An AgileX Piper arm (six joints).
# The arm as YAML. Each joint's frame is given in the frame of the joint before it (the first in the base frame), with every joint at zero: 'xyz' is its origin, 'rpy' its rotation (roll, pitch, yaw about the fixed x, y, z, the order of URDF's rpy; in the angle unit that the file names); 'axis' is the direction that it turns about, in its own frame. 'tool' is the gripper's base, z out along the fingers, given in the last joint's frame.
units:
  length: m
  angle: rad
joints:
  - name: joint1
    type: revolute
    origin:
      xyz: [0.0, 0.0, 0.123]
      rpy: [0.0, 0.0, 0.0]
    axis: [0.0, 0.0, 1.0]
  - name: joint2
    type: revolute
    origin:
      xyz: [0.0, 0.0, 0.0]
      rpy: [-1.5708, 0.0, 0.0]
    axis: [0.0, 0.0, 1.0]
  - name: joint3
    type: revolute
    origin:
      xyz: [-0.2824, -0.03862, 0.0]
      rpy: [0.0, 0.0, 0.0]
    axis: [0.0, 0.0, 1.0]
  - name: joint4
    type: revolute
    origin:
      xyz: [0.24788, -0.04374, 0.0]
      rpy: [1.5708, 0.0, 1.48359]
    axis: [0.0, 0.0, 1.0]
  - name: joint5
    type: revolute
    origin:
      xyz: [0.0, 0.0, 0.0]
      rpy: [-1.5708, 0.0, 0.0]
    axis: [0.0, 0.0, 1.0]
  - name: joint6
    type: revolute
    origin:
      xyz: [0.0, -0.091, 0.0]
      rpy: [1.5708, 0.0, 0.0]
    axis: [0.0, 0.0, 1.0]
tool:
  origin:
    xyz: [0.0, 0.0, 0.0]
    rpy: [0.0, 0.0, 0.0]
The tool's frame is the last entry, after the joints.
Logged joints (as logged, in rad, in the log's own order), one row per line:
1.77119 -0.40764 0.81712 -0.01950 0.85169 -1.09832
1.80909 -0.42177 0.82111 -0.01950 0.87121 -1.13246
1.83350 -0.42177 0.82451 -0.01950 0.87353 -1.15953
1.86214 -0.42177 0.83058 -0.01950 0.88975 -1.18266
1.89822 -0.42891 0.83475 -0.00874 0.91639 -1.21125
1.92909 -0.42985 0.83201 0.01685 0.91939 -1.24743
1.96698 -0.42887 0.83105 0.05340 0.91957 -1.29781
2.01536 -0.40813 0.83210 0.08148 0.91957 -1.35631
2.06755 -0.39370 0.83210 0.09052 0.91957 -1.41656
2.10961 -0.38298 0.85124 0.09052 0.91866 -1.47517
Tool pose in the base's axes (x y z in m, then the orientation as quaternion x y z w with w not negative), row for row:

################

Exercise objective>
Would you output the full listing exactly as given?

Task result>
An AgileX Piper arm (six joints).
# The arm as YAML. Each joint's frame is given in the frame of the joint before it (the first in the base frame), with every joint at zero: 'xyz' is its origin, 'rpy' its rotation (roll, pitch, yaw about the fixed x, y, z, the order of URDF's rpy; in the angle unit that the file names); 'axis' is the direction that it turns about, in its own frame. 'tool' is the gripper's base, z out along the fingers, given in the last joint's frame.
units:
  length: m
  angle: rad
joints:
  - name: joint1
    type: revolute
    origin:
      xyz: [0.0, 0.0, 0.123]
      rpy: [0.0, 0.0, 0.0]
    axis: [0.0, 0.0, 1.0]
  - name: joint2
    type: revolute
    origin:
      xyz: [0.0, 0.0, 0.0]
      rpy: [-1.5708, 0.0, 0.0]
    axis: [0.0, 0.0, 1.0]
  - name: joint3
    type: revolute
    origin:
      xyz: [-0.2824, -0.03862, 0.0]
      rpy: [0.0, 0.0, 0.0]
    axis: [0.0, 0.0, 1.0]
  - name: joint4
    type: revolute
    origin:
      xyz: [0.24788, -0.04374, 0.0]
      rpy: [1.5708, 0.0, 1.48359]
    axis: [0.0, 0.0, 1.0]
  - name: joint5
    type: revolute
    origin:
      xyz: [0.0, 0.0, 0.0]
      rpy: [-1.5708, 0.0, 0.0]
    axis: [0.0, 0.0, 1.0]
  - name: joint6
    type: revolute
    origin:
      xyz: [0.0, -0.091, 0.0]
      rpy: [1.5708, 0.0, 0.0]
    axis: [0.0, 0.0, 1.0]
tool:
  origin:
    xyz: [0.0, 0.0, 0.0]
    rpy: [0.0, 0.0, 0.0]
The tool's frame is the last entry, after the joints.
Logged joints (as logged, in rad, in the log's own order), one row per line:
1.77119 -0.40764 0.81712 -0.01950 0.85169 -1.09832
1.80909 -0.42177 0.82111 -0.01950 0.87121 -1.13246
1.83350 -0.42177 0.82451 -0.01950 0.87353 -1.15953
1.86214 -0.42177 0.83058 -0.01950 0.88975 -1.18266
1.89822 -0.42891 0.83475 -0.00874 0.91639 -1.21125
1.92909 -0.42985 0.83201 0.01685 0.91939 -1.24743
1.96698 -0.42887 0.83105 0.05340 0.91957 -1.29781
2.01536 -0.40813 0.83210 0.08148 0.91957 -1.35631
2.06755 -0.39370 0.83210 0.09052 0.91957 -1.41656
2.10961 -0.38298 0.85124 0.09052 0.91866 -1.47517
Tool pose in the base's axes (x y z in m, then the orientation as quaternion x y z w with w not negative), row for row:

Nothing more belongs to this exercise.